Problem details
Each line of the data below that contains "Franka" must be copied.

(Dataset records)
========

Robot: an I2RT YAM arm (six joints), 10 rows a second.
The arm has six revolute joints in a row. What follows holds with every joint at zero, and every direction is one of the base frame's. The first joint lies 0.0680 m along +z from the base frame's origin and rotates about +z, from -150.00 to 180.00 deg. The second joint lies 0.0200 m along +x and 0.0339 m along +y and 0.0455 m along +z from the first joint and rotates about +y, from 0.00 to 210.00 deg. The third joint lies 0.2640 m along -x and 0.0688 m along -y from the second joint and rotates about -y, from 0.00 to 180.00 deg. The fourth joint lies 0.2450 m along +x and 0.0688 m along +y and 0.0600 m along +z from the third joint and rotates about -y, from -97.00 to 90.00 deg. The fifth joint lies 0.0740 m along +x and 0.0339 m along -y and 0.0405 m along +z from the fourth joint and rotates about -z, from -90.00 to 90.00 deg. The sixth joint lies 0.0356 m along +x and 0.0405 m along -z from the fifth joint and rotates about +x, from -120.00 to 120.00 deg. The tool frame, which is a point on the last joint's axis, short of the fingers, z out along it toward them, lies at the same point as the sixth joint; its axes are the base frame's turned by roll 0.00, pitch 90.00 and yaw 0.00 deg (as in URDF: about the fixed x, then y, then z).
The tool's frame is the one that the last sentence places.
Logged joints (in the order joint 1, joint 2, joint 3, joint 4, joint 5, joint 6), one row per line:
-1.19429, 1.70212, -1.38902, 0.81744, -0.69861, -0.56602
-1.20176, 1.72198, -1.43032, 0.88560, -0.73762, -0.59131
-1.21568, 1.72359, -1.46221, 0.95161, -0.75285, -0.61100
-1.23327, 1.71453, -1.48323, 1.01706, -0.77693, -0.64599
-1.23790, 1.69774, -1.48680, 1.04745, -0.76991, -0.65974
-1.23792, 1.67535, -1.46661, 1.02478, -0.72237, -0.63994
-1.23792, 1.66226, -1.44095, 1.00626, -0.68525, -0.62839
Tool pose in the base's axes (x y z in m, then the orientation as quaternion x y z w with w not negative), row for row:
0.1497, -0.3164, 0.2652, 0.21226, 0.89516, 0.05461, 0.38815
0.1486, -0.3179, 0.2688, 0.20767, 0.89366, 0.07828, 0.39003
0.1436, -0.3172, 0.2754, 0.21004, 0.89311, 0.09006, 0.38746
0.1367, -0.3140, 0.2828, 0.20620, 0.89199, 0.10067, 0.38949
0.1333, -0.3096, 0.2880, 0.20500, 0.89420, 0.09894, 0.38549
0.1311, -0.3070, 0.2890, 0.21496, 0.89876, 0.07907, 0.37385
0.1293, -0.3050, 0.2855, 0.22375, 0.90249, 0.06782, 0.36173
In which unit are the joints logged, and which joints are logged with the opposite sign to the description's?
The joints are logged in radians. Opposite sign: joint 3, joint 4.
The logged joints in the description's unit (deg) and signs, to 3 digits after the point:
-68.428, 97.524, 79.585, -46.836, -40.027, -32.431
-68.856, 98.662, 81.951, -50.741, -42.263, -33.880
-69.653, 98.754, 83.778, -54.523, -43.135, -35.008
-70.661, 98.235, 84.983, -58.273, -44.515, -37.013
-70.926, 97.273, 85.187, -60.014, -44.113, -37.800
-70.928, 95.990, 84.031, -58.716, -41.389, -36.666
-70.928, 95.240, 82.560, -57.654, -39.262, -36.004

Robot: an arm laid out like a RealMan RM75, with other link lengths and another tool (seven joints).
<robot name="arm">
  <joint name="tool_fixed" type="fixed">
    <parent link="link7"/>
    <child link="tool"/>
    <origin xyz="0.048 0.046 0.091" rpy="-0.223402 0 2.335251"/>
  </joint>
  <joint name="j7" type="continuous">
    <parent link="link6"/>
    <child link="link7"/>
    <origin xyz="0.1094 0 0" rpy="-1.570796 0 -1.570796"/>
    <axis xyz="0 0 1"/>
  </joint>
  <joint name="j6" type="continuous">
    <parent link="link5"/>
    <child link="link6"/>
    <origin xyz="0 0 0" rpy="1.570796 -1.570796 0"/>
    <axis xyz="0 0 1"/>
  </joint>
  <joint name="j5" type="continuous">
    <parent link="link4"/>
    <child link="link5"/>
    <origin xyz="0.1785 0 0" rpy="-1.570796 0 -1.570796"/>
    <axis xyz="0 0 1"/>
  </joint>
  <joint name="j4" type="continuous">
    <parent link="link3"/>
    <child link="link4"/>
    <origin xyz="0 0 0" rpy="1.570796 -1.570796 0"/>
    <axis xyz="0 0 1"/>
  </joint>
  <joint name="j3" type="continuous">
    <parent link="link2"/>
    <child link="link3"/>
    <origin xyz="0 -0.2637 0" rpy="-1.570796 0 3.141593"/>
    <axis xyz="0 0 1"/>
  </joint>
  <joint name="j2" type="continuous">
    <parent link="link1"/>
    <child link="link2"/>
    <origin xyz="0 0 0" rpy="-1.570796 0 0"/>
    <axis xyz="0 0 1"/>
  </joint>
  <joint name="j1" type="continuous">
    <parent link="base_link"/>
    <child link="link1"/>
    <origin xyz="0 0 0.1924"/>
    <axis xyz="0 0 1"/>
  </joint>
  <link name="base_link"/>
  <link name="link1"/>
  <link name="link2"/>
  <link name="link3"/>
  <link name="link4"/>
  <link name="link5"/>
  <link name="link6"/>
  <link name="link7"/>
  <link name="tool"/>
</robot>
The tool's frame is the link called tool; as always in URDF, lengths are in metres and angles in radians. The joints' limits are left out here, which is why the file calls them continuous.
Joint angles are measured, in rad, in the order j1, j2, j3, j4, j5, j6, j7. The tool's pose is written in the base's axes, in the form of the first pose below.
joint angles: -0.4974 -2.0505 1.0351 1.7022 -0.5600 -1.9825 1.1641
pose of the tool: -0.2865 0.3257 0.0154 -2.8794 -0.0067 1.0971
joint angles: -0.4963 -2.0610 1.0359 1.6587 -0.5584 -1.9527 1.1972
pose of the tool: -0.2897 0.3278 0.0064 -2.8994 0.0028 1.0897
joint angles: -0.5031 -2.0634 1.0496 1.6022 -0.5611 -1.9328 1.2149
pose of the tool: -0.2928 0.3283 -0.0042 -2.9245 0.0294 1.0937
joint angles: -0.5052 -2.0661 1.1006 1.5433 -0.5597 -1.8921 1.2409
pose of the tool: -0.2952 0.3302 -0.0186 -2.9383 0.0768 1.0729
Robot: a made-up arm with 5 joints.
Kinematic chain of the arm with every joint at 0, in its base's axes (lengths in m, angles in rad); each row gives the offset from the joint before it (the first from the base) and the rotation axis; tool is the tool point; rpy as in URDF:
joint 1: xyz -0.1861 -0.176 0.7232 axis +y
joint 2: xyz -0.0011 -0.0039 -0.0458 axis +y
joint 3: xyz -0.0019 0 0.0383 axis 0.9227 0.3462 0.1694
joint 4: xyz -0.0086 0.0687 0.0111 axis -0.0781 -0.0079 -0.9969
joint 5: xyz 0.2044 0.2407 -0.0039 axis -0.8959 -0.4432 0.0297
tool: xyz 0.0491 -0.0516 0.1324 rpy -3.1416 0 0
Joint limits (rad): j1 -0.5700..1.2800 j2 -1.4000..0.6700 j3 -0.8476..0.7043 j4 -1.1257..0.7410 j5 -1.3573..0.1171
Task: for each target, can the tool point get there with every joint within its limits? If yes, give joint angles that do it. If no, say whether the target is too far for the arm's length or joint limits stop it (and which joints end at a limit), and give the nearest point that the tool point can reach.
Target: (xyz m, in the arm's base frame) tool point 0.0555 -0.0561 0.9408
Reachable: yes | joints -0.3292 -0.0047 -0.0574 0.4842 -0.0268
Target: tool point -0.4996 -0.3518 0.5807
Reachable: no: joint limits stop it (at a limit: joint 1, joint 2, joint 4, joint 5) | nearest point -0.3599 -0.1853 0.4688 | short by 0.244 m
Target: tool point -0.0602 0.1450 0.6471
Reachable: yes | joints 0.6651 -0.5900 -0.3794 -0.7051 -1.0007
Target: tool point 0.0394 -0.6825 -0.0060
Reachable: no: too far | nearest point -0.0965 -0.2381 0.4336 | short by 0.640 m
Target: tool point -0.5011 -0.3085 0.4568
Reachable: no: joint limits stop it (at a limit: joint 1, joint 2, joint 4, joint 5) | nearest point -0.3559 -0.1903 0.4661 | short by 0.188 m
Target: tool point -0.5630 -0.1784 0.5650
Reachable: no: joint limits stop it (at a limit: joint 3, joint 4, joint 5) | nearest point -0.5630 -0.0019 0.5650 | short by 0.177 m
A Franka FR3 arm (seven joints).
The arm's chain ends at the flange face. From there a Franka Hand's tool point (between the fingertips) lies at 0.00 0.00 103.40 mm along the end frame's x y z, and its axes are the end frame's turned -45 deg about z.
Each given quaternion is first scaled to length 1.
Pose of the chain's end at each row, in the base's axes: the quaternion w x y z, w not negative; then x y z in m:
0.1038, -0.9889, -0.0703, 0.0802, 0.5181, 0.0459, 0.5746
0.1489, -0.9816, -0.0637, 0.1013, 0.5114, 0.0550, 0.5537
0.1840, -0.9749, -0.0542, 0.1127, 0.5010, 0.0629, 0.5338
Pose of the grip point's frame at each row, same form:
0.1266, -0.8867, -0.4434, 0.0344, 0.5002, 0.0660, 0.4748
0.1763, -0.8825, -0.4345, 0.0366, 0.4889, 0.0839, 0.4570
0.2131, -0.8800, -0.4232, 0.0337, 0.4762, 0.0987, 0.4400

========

Written solution
A Franka FR3 arm (seven joints).
The arm's chain ends at the flange face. From there a Franka Hand's tool point (between the fingertips) lies at 0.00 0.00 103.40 mm along the end frame's x y z, and its axes are the end frame's turned -45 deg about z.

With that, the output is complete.